NOAA spokesman Michael Milstein said the search for J50 continues. The West Coast Marine Mammal Stranding Network and airlines flying in and out of the San Juan Islands are on the lookout, he said.

He said J50 was last seen Friday afternoon off the west side of the islands and hasn't been seen since.

Fisheries and Oceans said in a new release it was co-ordinating with NOAA to continue the search by water and air. Teams are ready to respond if J50 is located and requires medical attention, it said.

Whale experts feared J50 was dead earlier this month when she lagged behind her family and went missing, but she later appeared with her family. She has been given antibiotics twice, in August and September.

On Wednesday, experts on both sides of the border said they could take extraordinary measures to save the emaciated whale, which is one of 75 remaining members of the endangered southern resident killer whale population.

Officials said they were setting out steps to capture and treat J50 if the whale was found stranded or separated from her family, and that she would then be released back to the wild.

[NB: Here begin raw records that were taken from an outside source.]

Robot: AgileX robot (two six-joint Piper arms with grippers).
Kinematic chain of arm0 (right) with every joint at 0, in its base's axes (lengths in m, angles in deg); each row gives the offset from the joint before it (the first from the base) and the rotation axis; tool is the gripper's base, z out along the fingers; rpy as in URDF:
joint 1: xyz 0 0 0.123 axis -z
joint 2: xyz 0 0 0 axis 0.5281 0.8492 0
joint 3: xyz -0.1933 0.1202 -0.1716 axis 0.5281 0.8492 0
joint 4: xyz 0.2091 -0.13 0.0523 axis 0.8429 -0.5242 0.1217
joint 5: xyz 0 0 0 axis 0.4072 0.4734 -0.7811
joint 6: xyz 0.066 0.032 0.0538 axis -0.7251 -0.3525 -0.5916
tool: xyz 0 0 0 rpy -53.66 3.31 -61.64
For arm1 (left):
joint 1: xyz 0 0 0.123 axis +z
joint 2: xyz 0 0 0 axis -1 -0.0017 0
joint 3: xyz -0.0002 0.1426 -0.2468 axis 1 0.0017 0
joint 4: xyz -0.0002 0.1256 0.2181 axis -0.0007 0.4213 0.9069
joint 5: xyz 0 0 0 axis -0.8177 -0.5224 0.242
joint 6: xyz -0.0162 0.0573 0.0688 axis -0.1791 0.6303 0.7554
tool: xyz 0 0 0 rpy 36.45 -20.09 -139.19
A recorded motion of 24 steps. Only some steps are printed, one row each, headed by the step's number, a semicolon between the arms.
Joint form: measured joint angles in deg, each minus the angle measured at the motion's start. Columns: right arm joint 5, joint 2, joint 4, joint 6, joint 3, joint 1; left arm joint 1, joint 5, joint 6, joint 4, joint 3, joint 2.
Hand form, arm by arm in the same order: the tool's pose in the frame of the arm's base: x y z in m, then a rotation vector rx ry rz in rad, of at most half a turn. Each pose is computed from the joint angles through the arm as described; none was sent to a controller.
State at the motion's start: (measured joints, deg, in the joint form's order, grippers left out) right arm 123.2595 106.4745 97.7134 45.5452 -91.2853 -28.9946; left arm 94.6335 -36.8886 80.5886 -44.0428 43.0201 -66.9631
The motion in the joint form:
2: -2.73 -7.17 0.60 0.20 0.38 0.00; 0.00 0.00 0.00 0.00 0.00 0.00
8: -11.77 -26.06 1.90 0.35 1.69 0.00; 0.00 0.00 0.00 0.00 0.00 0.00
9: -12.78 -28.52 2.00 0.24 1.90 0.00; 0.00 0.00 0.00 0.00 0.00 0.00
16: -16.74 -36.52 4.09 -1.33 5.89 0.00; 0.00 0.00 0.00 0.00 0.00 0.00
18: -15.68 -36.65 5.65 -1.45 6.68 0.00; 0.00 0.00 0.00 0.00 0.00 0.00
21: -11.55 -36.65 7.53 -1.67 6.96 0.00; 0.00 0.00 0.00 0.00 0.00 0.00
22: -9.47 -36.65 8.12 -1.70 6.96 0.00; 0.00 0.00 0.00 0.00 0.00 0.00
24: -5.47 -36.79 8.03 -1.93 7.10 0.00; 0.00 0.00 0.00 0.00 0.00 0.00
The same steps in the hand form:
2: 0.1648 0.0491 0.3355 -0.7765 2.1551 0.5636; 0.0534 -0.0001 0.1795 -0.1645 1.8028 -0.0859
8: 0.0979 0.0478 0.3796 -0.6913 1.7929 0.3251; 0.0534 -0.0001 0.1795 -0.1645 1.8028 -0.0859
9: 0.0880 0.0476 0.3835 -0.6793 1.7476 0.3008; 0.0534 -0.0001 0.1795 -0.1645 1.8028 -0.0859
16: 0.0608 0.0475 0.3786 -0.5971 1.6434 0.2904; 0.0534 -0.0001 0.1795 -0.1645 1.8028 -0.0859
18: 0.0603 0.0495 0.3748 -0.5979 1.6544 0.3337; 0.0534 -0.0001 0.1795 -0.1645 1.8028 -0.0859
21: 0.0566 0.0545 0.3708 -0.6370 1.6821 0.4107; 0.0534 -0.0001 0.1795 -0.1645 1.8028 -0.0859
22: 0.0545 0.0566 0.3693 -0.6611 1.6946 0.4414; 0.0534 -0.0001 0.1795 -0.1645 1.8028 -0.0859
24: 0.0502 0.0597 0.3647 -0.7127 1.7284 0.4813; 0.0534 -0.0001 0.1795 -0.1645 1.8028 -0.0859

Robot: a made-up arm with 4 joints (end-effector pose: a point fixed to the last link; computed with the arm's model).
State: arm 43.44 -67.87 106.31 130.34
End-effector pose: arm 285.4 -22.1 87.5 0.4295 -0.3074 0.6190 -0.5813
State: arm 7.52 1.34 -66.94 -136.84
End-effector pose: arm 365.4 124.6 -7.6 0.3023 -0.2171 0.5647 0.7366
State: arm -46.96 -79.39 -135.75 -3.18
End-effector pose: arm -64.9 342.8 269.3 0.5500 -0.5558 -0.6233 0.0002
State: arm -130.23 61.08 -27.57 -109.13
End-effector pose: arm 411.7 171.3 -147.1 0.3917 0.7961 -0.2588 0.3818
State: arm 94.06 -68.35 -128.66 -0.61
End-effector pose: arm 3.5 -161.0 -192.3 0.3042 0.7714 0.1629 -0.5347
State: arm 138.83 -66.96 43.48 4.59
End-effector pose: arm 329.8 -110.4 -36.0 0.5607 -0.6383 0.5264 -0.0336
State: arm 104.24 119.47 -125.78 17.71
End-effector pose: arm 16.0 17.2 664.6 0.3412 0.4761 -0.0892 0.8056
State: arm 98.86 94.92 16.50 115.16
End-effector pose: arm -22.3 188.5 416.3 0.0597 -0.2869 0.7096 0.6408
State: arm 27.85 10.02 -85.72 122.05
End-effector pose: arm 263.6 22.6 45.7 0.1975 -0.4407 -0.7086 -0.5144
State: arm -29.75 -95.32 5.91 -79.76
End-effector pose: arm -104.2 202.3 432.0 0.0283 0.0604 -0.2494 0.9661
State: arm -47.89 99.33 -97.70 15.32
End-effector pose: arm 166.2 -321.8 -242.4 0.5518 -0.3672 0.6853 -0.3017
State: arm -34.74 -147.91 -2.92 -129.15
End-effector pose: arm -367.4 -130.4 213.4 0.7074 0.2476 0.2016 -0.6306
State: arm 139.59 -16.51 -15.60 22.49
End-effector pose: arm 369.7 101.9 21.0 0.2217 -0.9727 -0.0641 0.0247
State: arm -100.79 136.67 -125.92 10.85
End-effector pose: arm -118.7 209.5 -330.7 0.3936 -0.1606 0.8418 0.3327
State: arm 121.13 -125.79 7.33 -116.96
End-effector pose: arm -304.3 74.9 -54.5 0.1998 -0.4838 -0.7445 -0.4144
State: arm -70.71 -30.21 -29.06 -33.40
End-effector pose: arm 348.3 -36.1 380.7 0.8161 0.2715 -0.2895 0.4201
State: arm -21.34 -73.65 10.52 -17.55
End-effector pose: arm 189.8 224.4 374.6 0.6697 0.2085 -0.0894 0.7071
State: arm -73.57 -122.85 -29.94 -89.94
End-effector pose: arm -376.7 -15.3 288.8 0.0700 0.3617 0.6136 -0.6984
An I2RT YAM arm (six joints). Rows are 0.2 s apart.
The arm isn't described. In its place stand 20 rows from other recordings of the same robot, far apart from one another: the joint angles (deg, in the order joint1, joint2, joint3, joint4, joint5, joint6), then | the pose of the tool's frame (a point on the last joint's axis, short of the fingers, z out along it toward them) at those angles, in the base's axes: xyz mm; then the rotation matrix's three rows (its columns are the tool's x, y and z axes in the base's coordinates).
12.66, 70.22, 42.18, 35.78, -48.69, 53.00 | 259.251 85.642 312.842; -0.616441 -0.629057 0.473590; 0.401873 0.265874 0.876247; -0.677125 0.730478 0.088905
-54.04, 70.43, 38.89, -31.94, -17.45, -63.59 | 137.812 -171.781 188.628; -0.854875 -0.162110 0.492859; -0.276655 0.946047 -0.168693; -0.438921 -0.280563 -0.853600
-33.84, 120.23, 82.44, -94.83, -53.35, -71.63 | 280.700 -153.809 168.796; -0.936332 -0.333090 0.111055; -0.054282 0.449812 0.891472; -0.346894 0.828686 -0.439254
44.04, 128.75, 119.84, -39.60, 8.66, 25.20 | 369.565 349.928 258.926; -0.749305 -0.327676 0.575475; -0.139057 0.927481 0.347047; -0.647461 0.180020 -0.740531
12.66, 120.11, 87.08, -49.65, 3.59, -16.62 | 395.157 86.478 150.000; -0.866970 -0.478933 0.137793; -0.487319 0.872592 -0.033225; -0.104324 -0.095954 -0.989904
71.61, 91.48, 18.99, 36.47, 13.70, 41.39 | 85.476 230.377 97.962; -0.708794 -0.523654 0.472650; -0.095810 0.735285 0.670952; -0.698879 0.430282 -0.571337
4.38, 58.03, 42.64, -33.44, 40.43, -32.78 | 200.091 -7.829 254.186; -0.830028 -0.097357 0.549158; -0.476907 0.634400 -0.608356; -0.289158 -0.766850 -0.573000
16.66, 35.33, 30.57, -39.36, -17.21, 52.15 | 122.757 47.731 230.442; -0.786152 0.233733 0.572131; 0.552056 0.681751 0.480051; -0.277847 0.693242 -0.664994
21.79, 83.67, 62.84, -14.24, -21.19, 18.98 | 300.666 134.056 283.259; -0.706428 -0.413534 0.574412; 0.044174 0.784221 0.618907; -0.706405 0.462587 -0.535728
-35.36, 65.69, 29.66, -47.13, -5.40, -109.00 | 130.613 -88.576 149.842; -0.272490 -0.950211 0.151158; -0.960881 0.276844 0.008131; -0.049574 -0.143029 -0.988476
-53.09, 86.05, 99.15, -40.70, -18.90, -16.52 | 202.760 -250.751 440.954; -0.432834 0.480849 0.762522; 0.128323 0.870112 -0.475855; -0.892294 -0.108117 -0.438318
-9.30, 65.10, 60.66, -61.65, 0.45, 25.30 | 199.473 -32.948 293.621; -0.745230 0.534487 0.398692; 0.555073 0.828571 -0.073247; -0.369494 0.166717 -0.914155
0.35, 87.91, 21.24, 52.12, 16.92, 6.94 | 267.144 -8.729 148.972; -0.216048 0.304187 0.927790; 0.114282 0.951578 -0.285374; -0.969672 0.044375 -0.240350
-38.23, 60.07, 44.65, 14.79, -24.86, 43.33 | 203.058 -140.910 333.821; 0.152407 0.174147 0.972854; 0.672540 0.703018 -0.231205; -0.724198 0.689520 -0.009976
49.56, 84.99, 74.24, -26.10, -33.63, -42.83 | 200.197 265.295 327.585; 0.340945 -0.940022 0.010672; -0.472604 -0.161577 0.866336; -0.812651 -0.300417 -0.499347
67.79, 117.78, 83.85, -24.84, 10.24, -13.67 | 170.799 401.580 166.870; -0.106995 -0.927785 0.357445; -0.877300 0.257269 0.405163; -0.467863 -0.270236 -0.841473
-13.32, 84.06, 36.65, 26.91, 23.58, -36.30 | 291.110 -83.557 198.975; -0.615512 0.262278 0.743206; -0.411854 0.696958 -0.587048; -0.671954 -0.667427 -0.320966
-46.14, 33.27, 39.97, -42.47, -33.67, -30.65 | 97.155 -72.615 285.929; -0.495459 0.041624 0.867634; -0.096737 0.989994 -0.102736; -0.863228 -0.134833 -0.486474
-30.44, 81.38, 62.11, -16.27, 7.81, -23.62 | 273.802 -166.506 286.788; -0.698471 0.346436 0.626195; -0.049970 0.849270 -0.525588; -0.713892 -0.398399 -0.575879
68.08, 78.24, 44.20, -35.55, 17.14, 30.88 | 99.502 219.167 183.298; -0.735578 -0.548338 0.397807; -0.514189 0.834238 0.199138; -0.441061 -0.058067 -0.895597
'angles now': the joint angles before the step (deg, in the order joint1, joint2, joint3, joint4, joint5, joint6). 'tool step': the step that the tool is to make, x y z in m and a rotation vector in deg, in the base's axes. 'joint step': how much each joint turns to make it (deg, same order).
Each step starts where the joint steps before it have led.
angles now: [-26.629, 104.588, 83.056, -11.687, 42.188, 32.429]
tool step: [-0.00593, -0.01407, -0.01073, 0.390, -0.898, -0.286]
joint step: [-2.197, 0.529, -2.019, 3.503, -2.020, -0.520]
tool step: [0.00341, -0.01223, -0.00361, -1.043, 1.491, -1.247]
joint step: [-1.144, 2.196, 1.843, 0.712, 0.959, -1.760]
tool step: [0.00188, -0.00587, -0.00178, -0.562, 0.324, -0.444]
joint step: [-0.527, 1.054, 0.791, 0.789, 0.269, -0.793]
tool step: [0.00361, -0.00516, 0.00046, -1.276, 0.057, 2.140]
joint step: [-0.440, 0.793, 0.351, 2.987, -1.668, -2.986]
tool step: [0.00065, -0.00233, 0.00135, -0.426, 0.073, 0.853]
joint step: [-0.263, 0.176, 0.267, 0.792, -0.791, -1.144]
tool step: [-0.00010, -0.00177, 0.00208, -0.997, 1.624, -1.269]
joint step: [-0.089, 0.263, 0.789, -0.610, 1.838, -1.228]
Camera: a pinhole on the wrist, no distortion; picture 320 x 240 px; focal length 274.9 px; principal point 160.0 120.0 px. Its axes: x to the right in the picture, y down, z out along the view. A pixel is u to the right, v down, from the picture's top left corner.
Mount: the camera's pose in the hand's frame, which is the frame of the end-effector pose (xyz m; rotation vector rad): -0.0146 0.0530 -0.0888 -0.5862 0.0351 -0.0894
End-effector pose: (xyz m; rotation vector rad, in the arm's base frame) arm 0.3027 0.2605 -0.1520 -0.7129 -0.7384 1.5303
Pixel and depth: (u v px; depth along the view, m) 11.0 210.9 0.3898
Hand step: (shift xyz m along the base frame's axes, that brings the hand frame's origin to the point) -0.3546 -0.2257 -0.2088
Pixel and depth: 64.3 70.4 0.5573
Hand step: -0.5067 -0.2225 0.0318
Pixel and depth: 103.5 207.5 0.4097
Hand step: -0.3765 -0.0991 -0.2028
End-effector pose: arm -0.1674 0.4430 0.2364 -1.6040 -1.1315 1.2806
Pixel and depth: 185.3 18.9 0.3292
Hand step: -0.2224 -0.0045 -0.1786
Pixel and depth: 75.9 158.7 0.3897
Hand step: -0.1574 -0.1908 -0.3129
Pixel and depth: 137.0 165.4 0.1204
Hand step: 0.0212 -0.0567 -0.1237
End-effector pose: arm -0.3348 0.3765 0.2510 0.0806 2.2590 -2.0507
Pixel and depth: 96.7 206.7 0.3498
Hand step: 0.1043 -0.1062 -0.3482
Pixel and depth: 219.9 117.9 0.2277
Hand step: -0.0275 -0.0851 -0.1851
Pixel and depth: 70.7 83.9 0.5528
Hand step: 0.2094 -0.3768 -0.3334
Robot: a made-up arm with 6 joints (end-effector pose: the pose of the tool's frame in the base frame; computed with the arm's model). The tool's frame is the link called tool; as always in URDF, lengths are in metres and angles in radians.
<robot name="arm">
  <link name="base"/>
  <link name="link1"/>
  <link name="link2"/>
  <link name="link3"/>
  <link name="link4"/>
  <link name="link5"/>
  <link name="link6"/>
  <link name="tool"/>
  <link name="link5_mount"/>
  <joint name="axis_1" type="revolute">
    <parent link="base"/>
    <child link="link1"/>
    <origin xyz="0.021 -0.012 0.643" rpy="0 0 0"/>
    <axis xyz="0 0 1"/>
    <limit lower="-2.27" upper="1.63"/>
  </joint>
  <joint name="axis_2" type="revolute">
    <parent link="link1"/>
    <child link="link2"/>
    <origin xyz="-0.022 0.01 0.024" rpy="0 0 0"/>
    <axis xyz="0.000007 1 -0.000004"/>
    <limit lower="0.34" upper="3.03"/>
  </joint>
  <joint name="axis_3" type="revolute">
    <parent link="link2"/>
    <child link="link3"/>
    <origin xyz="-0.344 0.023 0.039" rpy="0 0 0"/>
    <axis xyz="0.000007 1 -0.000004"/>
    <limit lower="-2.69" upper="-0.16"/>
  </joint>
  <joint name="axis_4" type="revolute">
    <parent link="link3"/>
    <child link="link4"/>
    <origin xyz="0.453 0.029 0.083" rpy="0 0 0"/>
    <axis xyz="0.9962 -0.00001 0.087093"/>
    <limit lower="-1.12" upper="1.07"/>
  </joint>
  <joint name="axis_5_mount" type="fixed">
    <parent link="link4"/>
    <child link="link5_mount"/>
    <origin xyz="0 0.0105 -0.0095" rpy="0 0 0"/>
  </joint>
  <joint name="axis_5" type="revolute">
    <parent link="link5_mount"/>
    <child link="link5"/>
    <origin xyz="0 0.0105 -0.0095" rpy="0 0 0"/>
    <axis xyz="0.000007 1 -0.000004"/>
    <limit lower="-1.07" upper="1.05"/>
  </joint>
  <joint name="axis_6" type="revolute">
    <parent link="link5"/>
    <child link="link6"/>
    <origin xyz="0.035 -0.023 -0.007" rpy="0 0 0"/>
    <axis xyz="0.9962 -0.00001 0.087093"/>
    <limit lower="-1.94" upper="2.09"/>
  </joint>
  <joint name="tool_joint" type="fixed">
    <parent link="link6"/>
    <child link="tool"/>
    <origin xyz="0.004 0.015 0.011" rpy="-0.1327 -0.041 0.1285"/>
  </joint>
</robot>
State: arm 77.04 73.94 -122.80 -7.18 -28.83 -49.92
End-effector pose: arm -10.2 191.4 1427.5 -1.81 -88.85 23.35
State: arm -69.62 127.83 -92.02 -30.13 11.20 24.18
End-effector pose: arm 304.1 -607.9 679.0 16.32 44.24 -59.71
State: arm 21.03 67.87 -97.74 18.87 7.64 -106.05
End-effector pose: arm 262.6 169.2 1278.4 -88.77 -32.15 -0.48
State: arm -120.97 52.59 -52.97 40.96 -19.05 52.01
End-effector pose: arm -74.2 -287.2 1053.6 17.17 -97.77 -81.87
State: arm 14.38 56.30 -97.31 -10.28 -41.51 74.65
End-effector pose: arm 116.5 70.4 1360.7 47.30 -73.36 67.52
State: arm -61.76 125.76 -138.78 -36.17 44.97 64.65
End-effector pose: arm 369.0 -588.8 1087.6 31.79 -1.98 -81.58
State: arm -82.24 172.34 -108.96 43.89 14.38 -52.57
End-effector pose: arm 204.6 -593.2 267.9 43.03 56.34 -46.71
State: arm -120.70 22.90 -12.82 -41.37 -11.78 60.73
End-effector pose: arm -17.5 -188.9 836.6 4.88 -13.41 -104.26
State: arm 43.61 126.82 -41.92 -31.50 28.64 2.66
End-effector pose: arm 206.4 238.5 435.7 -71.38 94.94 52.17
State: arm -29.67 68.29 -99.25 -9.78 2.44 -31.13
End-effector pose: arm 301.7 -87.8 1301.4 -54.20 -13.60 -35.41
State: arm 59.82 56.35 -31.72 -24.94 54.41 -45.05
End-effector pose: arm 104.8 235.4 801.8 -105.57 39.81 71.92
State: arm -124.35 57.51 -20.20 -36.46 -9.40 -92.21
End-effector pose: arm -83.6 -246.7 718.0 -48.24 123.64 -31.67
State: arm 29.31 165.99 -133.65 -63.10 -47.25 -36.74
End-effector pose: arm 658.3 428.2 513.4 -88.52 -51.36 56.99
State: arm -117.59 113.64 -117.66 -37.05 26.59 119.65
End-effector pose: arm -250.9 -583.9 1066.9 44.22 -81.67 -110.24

The young whale was presumed dead in the first week of September but was spotted again as she swam with her family.

Balcomb said her mother was "very sprightly chasing fish" on Wednesday.

"The mother just eventually has to give up and the baby will keep trying to catch up and live but the mother has to make a living and keep going."

In August, another killer whale known as J35 was seen carrying the carcass of her dead calf for about two weeks.

Balcomb said the whales are trying to send a message.

"They are starving. And the food is natural salmon so Canada and the U.S. have to emphasize their salmon restoration programs. It isn't noise, it isn't pollution, it's food."

— By Hina Alam in Vancouver, with files from The Associated Press.